TASK TO CARRY OUT: Go through the material below and tally every line with the string "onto". Reply with the number only.

◆ ◆ ◆

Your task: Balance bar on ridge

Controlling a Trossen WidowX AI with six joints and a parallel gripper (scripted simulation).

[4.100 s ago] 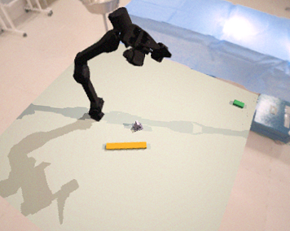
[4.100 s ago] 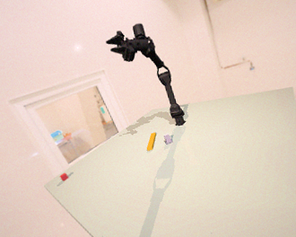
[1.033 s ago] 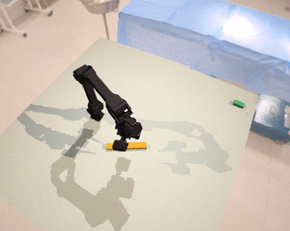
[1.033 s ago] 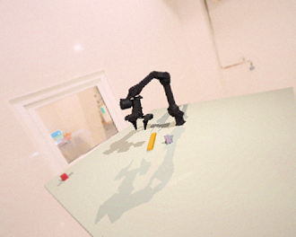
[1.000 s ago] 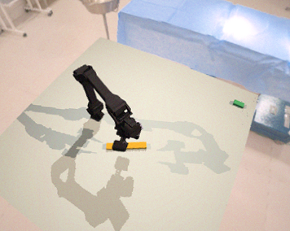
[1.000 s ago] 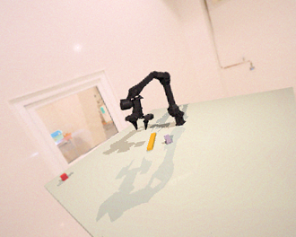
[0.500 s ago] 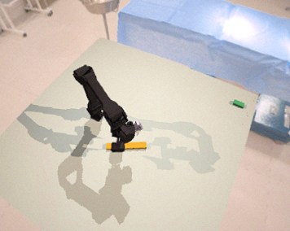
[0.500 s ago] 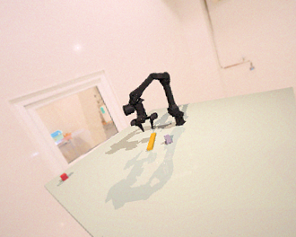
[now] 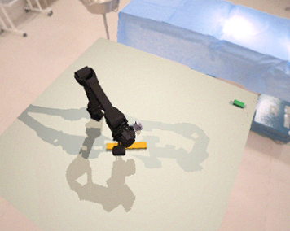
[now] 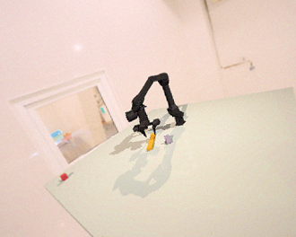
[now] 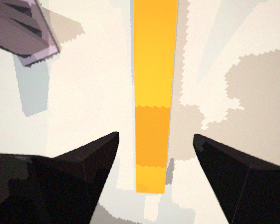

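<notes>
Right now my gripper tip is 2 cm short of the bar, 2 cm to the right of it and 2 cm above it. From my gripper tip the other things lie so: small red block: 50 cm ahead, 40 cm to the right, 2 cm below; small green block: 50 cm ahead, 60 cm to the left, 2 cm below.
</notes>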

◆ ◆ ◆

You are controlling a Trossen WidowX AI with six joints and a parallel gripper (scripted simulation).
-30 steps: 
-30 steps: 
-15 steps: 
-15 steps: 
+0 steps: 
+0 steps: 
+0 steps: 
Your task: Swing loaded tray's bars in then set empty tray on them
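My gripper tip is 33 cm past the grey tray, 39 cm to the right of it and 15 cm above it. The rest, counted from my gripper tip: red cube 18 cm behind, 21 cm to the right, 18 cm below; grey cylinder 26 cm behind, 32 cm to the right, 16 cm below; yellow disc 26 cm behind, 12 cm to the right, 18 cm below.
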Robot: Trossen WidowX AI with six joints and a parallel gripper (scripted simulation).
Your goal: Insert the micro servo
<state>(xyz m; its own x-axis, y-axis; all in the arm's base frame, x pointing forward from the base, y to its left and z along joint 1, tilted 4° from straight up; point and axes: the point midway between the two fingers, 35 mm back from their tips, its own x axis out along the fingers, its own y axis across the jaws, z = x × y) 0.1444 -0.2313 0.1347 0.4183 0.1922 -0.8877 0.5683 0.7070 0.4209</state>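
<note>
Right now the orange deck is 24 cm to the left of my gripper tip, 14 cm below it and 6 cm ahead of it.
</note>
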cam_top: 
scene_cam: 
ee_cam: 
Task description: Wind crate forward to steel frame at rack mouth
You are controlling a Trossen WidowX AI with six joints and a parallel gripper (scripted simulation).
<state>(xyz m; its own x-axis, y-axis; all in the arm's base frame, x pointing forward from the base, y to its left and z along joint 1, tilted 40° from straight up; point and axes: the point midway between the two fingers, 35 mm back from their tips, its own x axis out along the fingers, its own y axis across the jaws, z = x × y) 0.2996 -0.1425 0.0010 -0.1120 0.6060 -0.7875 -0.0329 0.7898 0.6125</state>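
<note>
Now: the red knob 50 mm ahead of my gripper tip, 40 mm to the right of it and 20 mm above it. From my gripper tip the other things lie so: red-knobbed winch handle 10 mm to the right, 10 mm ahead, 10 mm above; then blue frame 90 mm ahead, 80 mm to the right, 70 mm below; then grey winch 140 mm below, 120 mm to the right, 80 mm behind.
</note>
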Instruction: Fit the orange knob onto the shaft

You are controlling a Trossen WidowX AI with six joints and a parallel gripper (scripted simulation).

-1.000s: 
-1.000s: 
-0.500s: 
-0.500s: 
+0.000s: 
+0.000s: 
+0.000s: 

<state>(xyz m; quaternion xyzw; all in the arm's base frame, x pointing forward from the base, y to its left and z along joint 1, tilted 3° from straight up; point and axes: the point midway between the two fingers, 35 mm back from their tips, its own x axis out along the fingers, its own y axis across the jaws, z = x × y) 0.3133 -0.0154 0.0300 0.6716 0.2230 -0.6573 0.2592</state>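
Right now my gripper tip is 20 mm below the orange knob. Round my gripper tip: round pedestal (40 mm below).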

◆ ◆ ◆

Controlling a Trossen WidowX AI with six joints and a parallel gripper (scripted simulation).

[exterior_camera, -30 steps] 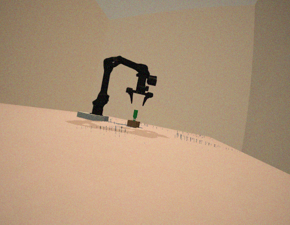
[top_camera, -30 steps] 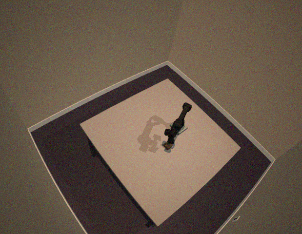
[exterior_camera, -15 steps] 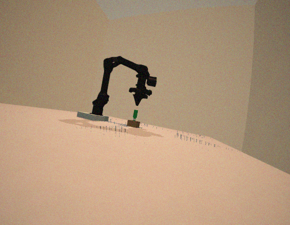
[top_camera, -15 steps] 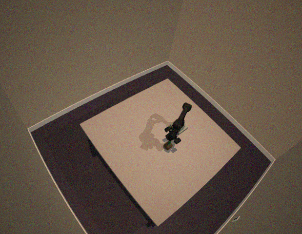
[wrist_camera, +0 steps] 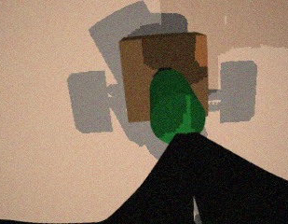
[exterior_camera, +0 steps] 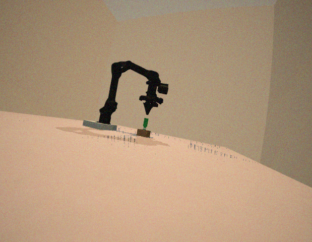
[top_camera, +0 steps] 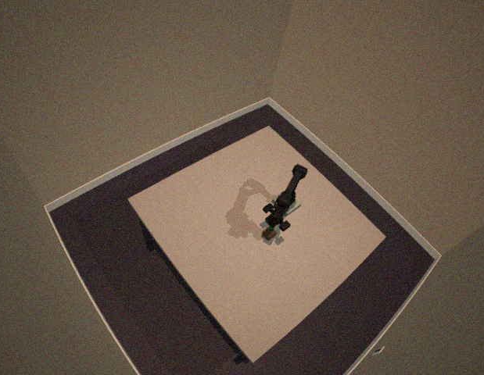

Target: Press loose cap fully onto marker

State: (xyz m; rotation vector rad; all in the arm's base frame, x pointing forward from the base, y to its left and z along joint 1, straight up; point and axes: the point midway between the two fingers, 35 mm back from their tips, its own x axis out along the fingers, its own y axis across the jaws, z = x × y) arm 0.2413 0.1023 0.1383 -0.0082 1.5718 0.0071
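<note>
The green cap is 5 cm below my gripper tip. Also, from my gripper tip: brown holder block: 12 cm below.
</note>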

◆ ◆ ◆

OUTPUT BELOW: 2